Veille juridique sociale FGT Mars 2018

Veille juridique sociale FGT Mars 2018

mars 2018

1) Une entreprise peut-elle être condamnée à payer des dommages et intérêts au titre d’un harcèlement moral alors que le présumé harceleur a été relaxé au pénal ?

C’est par l’affirmative qu’a répondu la Cour de Cassation dans 7 arrêts rendus le 6 décembre 2017 (n°16-10885, 16-10886, 16-10887, 16-10888, 16-10889, 16-10890, 16-10891).

En l’espèce, les salariés subissaient des souffrances au travail et avaient vu leur condition de travail se dégrader fortement par un directeur qui s’évertuait à manager par la peur.

Ce management se caractérisait par des «colères, irrespect, manque de considération, pressions psychologiques, hyper surveillance, humiliations du fait de réprimandes injustes ou vexatoires en public ou en situation d’isolement dans le bureau du directeur, de désorganisation de travail ou d’incitation à la délation et à des critiques forcées ou encore des pressions systématiques pour les plus vulnérables ».

Le management par la peur avait entraîné une vague de démissions, notamment de la part des salariés les plus anciens.

Ainsi, l’employeur a contesté la qualification de harcèlement moral lorsqu’il a été relaxé en se basant sur la règle « autorité de la chose jugée au pénal sur le civil » et en avait conclu qu’il n’y avait pas de  manquement à l’obligation de prévention des risques psycho-sociaux.

La Cour de cassation a alors retenu qu’il y avait dissociation entre harcèlement moral et prévention des risques psycho-sociaux et a condamné l’entreprise à payer à ses sept salariés entre 2000 à 6000 euros à chacun pour manquement à l’obligation de prévention des risques psycho-sociaux.

NB : Pour rappel, l’employeur est tenu d’assurer la sécurité et de protéger la santé physique et mentale des travailleurs (article L 4121-1 du code du travail).

 

2) Budget du comité d’entreprise :

L’assiette à retenir est la masse salariale brute constituée par l’ensemble des gains et rémunérations soumis à cotisations de sécurité sociale

Revirement de jurisprudence

(Cass. soc., 7 février 2018, n°16-16.086 et 16-24.331)

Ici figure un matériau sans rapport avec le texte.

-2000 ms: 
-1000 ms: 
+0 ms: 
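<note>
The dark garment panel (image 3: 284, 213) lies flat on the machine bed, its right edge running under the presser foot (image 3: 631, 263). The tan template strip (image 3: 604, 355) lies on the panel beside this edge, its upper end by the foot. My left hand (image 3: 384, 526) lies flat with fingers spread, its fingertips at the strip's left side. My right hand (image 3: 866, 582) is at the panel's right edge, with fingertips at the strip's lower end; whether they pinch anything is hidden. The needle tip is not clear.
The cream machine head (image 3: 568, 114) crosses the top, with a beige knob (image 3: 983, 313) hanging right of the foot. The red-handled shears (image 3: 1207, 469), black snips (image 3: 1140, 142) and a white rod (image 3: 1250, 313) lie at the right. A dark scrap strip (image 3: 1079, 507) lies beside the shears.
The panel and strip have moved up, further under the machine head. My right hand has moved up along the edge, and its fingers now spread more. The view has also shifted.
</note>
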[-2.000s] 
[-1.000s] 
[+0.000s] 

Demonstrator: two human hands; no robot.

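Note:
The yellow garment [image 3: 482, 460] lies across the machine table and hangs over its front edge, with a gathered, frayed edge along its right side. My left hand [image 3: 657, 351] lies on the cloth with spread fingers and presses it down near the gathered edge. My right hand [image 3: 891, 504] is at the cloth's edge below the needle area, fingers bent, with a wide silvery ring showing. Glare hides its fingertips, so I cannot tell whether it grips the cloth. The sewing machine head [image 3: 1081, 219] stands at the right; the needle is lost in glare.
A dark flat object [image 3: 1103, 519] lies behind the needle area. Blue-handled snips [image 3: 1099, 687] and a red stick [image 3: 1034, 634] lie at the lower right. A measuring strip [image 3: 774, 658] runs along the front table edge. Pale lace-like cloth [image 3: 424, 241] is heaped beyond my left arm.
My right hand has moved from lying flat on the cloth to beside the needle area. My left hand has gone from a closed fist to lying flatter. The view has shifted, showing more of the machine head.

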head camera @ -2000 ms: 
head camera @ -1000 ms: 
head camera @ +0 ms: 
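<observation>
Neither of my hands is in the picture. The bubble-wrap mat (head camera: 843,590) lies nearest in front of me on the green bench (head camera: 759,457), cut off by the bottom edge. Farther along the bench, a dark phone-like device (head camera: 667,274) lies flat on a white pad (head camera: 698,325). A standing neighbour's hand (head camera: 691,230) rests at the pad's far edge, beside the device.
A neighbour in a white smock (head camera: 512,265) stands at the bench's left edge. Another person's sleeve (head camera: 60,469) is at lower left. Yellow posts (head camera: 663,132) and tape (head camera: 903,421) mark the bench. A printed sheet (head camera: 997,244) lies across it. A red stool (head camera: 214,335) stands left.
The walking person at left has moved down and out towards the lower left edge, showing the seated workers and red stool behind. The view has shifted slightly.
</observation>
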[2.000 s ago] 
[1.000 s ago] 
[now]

L’assiette des budgets du CE s’adapte aux nouvelles règles du CSE conformément à l’article   L 242-1 du code de la sécurité sociale.

Les articles L 2312-83 et L 2315-61 du code du travail,  issus de l’ordonnance du n°2017-1386 du 22 septembre 2017 relative au CSE, trouvent à s’appliquer.

Pour rappel, la Cour de Cassation imposait comme assiette de calcul des deux budgets du comité d’entreprise le compte 641 du plan comptable général conformément à une position constante de l’administration depuis 1983 et plus récemment à une décision du 30 mars 2011 (Cass. Soc. n° 09-71438).

La Cour de Cassation avait exclu de l’assiette de calcul, la rémunération des dirigeants sociaux, les remboursements de frais, les sommes qui sont dues au titre de la rupture du contrat de travail (hormis les indemnités légales et conventionnelles de licenciement, de retraite et de préavis), et les indemnités transactionnelles et les indemnités spécifiques de la rupture conventionnelle (dans leur partie supérieure à celle correspondant aux indemnités légales et conventionnelles).

Désormais, par deux arrêts du 7 février 2018, la Cour de cassation retient comme assiette la masse salariale brute constituée par l’ensemble des gains et rémunérations soumis à cotisations sociales et exclut la rémunération des salariés mis à disposition de la masse salariale de l’entreprise d’accueil ainsi que les sommes issues de l’intéressement.

 

3) Représentativité dans l’entreprise

Cass. soc., 17 janvier 2018, n° 16-26.965

« la représentativité d'une union de syndicats pour la désignation d'un représentant syndical au comité central d'entreprise doit s'apprécier par rapport à l'ensemble du personnel de l'entreprise, sans qu'il soit nécessaire que cette union soit représentative dans tous les établissements de l'entreprise ».

Dans cette affaire, quatre comités d’établissement avaient obtenu respectivement 9,79 % (499 voix sur 5 099), 15,09 % (600 voix sur 3 976); 12,06 % (381 voix sur 3 160) et 0 (0 voix sur 621), soit un total de 1 480 voix sur 12 856 voix et un résultat électoral global de 11,51 %.

La Cour de Cassation a retenu le score de 11,51 %  à l’échelle de l’entreprise pour l’élection des délégués syndicaux centraux.